SULAWESI – Komisi Pemberantasan Korupsi (KPK) RI mempersiapkan perluasan Program Desa Antikorupsi pada tahun 2026, yang akan mencakup 12 provinsi di Indonesia. Sulawesi Selatan (Sulsel) menjadi salah satu provinsi yang mendapatkan perhatian utama dengan melibatkan 21 desa, jumlah terbanyak dibandingkan provinsi lain.
Persiapan perluasan program ini dibahas dalam Rapat Koordinasi Persiapan Percontohan Desa Anti Korupsi Tingkat Kabupaten 2026, yang digelar secara virtual pada Selasa, 20 Januari 2026. Rapat tersebut dihadiri oleh pemerintah provinsi Sulsel, pemerintah kabupaten/kota, serta unsur Inspektorat, Dinas Pemberdayaan Masyarakat dan Desa, dan Dinas Komunikasi dan Informatika sebagai pihak yang berperan penting dalam pencegahan korupsi berbasis tata kelola desa.
Pelaksana Tugas Direktur Pembinaan Peran Serta Masyarakat KPK RI, Rino Haruno, menjelaskan bahwa Program Desa Anti Korupsi bertujuan untuk menanamkan nilai integritas dan pencegahan korupsi hingga ke tingkat pemerintahan paling bawah, khususnya dalam pengelolaan dana desa. Program ini dimulai pada 2021, ketika kasus korupsi di tingkat desa cukup tinggi, terutama terkait pengelolaan dana desa yang tidak tepat.
Melalui perluasan program ini, KPK berharap dapat mengurangi jumlah kepala desa dan perangkat desa yang terjerat kasus korupsi serta mendorong transparansi dan akuntabilitas dalam tata kelola keuangan desa. Program ini diterapkan dengan 18 indikator yang terbagi dalam lima komponen utama: tata laksana, pengawasan, pelayanan publik, partisipasi masyarakat, dan kearifan lokal.

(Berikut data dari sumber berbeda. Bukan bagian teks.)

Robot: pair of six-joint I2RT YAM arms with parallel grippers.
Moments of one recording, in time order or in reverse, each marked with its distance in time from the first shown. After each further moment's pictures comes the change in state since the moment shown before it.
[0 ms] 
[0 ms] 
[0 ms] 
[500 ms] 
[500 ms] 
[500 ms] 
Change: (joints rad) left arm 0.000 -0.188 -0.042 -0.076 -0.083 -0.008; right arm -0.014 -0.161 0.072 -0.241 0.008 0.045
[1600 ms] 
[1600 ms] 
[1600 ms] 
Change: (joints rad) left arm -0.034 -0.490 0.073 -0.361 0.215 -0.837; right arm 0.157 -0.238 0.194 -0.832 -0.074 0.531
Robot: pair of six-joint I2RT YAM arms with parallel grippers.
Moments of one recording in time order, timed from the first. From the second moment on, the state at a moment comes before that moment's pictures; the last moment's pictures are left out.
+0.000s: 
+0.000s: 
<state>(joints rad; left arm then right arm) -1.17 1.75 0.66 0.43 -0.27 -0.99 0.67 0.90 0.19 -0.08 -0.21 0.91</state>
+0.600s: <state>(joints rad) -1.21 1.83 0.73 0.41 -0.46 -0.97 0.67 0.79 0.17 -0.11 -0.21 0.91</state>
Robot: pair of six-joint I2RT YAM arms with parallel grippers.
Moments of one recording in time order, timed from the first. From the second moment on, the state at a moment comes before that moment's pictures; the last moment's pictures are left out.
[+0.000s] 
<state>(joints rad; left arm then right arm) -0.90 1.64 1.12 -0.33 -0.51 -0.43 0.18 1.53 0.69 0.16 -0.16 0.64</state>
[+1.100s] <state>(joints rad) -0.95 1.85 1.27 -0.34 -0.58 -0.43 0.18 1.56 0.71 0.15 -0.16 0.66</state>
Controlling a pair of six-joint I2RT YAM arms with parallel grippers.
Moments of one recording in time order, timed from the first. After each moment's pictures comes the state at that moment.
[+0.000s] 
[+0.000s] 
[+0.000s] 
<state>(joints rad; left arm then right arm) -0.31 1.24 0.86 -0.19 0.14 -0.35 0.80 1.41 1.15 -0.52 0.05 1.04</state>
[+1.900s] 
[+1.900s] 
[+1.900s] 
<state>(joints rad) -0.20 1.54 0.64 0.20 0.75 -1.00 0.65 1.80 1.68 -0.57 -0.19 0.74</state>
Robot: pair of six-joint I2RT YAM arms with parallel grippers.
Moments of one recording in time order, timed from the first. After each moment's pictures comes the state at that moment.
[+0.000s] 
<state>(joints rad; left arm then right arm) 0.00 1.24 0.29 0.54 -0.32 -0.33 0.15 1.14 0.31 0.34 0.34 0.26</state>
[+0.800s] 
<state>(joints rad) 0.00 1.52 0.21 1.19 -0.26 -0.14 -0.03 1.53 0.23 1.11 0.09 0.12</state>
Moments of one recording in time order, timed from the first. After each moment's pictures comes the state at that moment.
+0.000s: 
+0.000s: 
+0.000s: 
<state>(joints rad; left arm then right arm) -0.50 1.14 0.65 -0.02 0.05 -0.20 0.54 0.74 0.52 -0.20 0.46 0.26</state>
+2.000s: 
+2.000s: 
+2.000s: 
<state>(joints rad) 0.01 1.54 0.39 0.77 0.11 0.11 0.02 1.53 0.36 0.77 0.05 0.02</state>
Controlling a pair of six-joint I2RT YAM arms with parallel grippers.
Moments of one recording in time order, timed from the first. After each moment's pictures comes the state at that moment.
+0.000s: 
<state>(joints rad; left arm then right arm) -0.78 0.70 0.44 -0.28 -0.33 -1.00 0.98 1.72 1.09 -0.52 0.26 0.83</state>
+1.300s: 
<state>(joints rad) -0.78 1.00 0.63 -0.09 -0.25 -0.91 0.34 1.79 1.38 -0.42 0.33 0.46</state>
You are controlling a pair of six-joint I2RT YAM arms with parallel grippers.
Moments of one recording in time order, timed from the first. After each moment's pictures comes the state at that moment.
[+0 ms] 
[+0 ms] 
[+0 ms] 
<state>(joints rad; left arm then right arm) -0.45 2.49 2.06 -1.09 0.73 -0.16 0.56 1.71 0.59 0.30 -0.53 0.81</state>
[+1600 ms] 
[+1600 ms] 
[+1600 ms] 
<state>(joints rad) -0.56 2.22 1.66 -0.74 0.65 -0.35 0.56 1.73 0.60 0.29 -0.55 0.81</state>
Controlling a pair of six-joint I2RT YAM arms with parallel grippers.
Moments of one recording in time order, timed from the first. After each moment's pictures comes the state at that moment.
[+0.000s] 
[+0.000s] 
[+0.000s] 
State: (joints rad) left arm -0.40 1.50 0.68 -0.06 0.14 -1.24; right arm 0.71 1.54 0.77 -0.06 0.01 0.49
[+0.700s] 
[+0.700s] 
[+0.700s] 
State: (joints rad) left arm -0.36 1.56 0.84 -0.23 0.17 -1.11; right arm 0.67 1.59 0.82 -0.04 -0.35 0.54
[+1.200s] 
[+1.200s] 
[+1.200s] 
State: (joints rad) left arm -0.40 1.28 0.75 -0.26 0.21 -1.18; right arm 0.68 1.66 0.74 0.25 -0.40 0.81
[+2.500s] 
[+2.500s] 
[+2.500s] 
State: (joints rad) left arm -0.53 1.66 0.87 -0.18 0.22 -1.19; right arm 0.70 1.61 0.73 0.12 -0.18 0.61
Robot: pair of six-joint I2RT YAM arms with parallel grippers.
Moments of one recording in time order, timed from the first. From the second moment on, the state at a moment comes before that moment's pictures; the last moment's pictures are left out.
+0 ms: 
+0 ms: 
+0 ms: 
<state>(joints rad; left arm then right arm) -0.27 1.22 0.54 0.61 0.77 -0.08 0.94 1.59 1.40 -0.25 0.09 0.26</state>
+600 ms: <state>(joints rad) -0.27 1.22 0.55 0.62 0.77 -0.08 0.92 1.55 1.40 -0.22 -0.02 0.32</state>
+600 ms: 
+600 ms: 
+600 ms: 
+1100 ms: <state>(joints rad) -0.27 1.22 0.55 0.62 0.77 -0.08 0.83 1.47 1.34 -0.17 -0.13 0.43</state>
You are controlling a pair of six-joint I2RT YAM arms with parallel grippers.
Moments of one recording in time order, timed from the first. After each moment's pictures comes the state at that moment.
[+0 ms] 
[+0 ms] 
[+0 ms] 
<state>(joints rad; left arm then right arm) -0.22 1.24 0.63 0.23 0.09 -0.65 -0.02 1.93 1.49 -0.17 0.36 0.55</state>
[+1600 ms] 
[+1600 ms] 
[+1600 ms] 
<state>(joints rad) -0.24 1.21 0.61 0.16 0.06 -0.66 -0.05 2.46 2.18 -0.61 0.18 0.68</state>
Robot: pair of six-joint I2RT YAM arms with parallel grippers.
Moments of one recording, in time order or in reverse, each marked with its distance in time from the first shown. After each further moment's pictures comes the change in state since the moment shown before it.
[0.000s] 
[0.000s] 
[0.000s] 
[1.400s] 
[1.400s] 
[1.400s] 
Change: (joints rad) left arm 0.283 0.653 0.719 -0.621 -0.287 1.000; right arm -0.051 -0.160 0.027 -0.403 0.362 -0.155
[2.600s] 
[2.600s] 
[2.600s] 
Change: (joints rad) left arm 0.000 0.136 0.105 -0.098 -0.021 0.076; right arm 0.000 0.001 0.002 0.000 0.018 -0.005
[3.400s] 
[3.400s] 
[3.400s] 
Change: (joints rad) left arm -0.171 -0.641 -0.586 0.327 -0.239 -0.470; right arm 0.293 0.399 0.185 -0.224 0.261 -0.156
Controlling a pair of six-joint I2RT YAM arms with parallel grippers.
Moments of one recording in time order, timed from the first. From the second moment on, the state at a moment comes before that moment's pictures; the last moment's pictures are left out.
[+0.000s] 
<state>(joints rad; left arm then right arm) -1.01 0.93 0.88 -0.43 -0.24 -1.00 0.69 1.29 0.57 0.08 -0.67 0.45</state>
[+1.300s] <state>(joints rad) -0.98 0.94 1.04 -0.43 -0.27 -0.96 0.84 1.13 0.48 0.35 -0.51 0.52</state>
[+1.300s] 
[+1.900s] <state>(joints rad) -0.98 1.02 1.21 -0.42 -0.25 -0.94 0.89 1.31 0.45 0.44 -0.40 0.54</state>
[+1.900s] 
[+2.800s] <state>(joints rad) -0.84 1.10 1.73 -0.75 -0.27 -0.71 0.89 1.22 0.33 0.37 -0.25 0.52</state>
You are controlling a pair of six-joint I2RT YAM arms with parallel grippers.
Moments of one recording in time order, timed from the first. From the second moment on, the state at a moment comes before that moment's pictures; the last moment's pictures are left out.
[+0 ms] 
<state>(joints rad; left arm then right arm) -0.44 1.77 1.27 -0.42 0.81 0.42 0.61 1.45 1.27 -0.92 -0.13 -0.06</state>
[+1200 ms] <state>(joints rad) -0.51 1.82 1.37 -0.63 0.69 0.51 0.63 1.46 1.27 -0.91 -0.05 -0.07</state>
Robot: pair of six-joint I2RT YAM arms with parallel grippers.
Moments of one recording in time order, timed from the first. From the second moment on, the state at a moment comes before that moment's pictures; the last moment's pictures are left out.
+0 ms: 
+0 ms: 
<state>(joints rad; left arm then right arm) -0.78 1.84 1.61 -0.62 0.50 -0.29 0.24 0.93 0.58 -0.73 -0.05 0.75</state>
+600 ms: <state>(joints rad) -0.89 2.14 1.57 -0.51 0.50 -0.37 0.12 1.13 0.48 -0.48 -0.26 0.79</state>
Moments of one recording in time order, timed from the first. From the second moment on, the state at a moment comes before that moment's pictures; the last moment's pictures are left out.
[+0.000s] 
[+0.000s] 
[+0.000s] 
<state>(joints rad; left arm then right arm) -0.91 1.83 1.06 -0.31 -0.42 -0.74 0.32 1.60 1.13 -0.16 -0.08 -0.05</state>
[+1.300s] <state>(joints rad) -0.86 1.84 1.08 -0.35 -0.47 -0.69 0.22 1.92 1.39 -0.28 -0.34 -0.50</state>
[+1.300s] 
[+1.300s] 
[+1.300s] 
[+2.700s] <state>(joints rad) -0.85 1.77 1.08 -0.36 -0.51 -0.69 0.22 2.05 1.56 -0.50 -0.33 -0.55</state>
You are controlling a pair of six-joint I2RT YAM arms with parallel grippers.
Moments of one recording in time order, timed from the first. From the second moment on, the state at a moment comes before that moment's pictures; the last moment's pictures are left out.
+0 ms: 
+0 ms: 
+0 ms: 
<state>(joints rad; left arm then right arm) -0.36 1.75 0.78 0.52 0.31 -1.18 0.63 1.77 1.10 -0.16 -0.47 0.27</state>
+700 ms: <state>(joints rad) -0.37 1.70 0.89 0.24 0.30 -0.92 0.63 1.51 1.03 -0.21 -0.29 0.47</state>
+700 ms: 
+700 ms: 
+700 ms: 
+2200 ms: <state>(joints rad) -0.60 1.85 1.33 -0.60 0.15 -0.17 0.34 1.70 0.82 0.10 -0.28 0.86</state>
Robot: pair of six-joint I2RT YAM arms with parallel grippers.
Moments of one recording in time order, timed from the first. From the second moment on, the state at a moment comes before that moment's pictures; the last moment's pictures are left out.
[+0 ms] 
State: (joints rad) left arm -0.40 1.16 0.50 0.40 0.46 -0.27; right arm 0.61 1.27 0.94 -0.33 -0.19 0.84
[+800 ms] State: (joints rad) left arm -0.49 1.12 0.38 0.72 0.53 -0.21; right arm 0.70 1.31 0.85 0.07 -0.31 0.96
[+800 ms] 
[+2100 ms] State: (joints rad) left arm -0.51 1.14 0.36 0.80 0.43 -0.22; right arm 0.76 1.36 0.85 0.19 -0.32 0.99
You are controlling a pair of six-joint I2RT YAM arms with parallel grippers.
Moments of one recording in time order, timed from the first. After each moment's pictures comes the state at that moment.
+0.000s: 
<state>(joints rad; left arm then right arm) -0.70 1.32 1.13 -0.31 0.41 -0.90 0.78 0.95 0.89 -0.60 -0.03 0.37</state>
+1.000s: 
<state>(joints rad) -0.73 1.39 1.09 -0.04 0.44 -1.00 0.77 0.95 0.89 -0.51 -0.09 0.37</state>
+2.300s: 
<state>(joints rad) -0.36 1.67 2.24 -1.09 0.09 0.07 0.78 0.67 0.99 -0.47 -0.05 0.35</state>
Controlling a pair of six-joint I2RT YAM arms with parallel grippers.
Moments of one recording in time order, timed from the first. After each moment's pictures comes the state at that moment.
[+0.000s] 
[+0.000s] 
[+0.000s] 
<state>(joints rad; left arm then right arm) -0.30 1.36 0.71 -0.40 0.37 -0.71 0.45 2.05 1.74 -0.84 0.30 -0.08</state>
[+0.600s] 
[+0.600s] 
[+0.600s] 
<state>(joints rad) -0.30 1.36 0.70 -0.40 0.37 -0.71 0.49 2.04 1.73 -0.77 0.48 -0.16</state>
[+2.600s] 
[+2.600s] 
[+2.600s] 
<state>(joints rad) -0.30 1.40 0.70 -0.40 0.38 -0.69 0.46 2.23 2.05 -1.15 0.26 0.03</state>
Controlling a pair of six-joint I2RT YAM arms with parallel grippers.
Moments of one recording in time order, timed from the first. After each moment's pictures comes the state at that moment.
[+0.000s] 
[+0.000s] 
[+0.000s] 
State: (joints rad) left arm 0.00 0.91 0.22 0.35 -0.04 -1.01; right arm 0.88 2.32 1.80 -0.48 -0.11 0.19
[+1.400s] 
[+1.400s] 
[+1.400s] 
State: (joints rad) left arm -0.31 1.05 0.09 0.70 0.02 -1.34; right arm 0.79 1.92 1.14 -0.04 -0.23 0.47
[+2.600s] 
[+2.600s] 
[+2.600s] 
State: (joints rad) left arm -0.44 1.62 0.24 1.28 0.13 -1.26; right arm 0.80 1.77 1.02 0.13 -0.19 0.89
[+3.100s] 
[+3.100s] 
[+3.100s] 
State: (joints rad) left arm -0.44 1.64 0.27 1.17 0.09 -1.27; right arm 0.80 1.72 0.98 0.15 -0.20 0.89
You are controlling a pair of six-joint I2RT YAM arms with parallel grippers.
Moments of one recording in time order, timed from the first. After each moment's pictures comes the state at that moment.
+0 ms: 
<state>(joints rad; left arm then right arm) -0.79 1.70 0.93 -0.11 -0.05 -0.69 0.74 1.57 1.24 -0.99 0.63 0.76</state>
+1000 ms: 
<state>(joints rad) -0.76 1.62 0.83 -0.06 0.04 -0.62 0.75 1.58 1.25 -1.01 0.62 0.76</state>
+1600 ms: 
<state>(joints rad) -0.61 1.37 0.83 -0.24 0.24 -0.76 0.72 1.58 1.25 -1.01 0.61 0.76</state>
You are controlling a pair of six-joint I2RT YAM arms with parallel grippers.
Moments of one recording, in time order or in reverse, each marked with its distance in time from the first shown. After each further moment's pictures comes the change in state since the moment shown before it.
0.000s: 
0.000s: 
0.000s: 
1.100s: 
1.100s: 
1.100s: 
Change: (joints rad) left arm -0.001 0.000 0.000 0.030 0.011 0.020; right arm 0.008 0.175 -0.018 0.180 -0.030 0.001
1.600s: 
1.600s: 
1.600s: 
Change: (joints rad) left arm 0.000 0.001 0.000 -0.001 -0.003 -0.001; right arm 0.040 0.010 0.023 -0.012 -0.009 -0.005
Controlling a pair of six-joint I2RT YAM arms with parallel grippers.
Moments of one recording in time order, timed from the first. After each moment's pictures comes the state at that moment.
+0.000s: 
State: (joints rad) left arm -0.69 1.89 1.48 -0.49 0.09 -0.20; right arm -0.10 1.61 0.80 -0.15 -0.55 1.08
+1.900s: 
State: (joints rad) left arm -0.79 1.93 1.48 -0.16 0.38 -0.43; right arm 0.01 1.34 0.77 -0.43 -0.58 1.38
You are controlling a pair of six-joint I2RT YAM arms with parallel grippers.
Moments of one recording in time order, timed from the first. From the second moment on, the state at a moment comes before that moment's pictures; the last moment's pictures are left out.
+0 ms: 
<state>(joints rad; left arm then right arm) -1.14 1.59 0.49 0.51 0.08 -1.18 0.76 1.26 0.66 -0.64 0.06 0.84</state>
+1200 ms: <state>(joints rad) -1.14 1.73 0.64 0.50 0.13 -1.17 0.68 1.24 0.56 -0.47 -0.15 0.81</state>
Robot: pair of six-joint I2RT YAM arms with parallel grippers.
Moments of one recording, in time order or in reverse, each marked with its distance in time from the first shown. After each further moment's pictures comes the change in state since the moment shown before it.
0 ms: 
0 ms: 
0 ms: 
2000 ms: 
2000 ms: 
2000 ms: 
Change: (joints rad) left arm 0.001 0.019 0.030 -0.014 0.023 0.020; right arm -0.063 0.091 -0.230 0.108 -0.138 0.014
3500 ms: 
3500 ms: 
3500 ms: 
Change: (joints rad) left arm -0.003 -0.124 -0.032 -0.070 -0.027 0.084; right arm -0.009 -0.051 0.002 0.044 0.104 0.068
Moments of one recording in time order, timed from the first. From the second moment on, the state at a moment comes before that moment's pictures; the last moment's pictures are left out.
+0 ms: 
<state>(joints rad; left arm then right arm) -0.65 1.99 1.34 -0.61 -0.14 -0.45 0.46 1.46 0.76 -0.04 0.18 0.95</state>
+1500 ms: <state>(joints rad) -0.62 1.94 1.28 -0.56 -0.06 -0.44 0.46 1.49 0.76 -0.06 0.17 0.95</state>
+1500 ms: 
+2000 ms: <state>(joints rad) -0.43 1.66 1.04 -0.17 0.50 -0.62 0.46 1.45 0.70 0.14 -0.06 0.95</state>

Sulawesi Selatan memiliki desa percontohan di Desa Pakatto, Kabupaten Gowa. Berdasarkan data KPK, program ini telah berlangsung sejak 2021 dan mencakup 176 desa di 33 provinsi pada periode 2021–2023. Pada 2024, sebanyak 114 desa dari 10 provinsi dinilai layak untuk diperluas, dan pada 2025, 59 desa dari 10 provinsi terlibat dalam perluasan. Dengan demikian, hingga 2025, total desa yang terlibat dalam Program Desa Antikorupsi mencapai 235 desa. Pada tahun 2026, KPK menargetkan perluasan ke 134 desa di 12 provinsi, dengan Sulsel menjadi provinsi dengan jumlah desa terbanyak yang terlibat, yaitu 21 desa.
Perluasan Program Desa Anti Korupsi oleh KPK di tahun 2026 menunjukkan komitmen serius dalam membangun pemerintahan yang bersih mulai dari level yang paling dasar, yaitu desa. Sulawesi Selatan, dengan 21 desa yang terlibat, menunjukkan bahwa provinsi ini memiliki peran strategis dalam menciptakan budaya antikorupsi di masyarakat desa. Inisiatif ini penting, mengingat pengelolaan dana desa yang rentan terhadap penyalahgunaan sering kali menjadi salah satu faktor utama dalam meningkatnya praktik korupsi di level lokal.
Salah satu elemen menarik dari perluasan ini adalah fokus KPK dalam mendorong kearifan lokal dan partisipasi masyarakat sebagai bagian dari sistem pengawasan yang lebih transparan. Hal ini menunjukkan bahwa pemberantasan korupsi tidak hanya bergantung pada instrumen hukum, tetapi juga pada pemberdayaan masyarakat dan pemanfaatan nilai-nilai lokal yang ada.
Melalui 18 indikator yang diterapkan, program ini memberi ruang bagi kepala desa dan perangkat desa untuk lebih sadar dan bertanggung jawab dalam pengelolaan dana desa. Keberhasilan program ini akan sangat bergantung pada kolaborasi antara pemerintah daerah, KPK, dan masyarakat itu sendiri, dengan harapan dapat mengurangi tingkat korupsi dan meningkatkan pembangunan di desa.
Dengan target 134 desa di 12 provinsi pada 2026, KPK memperlihatkan bahwa program ini tidak hanya relevan secara nasional tetapi juga memiliki dampak langsung yang besar pada pembangunan di desa. Sulawesi Selatan sebagai provinsi dengan desa terbanyak yang terlibat menunjukkan keseriusan daerah dalam menjalankan program ini dan memberikan contoh baik bagi provinsi lain.